• **PROBLEM DETAILS**
Copy the material below verbatim from the line with "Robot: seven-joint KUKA" to the line with "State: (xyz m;", both lines included, omitting pictures and every line outside that range.

• **SUPPLIED INFORMATION**
________
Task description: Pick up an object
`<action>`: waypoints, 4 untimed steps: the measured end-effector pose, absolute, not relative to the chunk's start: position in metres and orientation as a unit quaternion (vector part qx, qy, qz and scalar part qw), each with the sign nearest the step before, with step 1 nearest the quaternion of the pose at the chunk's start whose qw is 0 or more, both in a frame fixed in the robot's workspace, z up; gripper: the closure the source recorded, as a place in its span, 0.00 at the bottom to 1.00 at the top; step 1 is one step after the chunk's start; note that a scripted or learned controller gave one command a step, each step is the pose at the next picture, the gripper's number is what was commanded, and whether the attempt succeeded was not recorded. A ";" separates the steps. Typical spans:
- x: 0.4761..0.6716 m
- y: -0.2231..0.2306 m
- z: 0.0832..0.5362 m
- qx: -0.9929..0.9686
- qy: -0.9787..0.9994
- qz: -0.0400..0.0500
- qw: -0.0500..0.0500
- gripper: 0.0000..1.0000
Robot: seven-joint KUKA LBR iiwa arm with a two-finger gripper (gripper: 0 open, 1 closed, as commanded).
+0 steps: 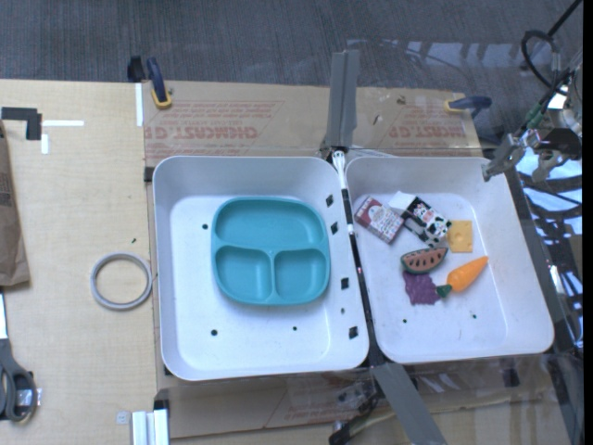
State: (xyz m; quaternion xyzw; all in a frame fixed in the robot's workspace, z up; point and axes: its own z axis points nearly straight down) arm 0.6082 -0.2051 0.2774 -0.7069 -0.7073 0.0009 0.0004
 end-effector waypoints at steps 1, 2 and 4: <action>0.630 -0.206 0.102 -0.759 -0.651 0.000 0.000 0.00; 0.556 -0.195 0.091 -0.771 -0.637 0.001 0.001 0.00; 0.570 -0.135 0.101 -0.701 -0.714 0.000 0.001 1.00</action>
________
• **REPLY TO THE EXERCISE**
Robot: seven-joint KUKA LBR iiwa arm with a two-finger gripper (gripper: 0 open, 1 closed, as commanded).
+0 steps: 
State: (xyz m; quaternion xyzw; all in a frame fixed in the robot's workspace, z up; point and axes: its own z axis points nearly straight down) arm 0.6082 -0.2051 0.2774 -0.7069 -0.7073 0.0009 0.0004

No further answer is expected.